Jeudi 11 novembre 2021 par Ralph Gambihler

Tre Piani

Sinistrose à tous les étages. Un magistrat qui répudie son délinquant de fils, une jeune mère dépressive partagée entre son mari et son beau-frère, un père accusé d'avoir abusé d'une adolescente, un autre voisin plus âgé soupçonné d'attouchements sur une petite fille... Ce n'est pas un immeuble que filme Nanni Moretti dans Tre Piani, mais une barque chargée de tous les malheurs du monde.

La noirceur, pourrait-on objecter, n'est pas un mal en soi lorsqu'une ou un metteur en scène particulièrement visionnaire parvient à la transcender à l'écran. Moretti, hélas, n'en propose qu'une traduction laide et neurasthénique.
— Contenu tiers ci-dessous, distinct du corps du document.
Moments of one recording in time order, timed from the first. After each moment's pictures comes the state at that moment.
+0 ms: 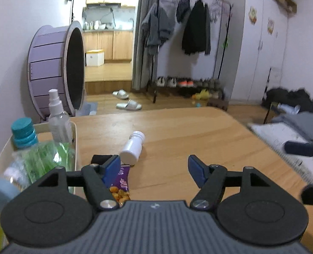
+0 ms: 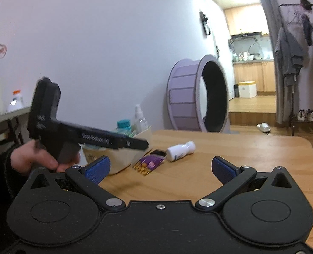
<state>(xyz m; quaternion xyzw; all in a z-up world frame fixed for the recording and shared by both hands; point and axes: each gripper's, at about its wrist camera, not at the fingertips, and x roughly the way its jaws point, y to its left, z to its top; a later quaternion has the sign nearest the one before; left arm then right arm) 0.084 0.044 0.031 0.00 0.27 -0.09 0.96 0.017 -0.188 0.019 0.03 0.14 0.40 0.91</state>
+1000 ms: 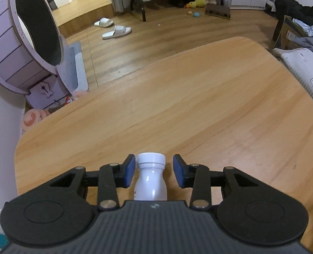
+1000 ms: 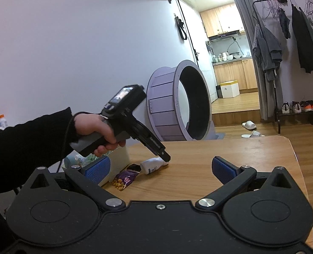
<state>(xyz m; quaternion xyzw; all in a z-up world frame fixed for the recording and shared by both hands) 0.284 0.030 -0.001 0.13 0.50 -0.11 0.85 0.049 -0.219 0.020 0.08 0.15 0.36 0.92</state>
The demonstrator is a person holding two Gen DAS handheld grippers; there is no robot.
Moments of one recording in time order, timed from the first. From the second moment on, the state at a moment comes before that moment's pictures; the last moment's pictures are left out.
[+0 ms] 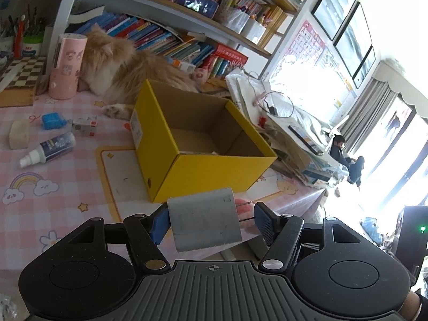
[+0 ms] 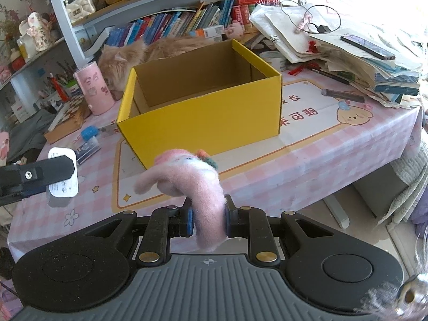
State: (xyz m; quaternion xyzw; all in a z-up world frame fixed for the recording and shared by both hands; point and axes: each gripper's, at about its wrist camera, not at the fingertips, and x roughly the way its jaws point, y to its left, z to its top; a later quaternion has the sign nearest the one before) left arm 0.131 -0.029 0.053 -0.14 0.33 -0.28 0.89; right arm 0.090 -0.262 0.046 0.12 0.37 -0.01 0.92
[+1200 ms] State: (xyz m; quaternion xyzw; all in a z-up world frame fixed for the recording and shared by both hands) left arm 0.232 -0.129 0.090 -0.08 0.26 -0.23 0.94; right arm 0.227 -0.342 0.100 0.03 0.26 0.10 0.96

Aux antipodes du si puissant et bouleversant Mia Madre, il renoue ici avec une froideur d'écriture (dont même ses films à la façade plus déjantée étaient déjà emprunts...) qui confine à la paresse.

Adapté  d'un roman de l'Israélien Eshkol NevoTre Piani s'épuise surtout à tenter son époque. Opposant à des masculinités absentes ou dévoyées des femmes plus ou moins résilientes, le propos du réalisateur italien laisse aussi transparaître une hargne en sourdine pour le moins désuète lorsqu'il s'empare de thématiques dans l'air du temps, notamment lorsqu'il est question d'agressions sexuelles.

Quant à l'évocation soudaine et si maladroitement amenée des migrants, elle semble surtout renvoyer Nanni Moretti à un opportunisme de mauvais aloi sous une forme gnangnan et dépouillée de tout éclat. Subodorant que le récit touche bientôt à sa fin, notre indulgence parvient tout de même à être touchée par certaines scènes, mais l'ensemble reste globalement confondant de médiocrité et de ringardise. À se demander d'ailleurs, au hasard d'une coïncidence de sorties en salle, si Nanni Moretti n'est pas finalement plus vieux, désormais, que Clint Eastwood...

Tre Piani, Nanni Moretti, Festival de Cannes 2021, sortie en salles ce 10 novembre.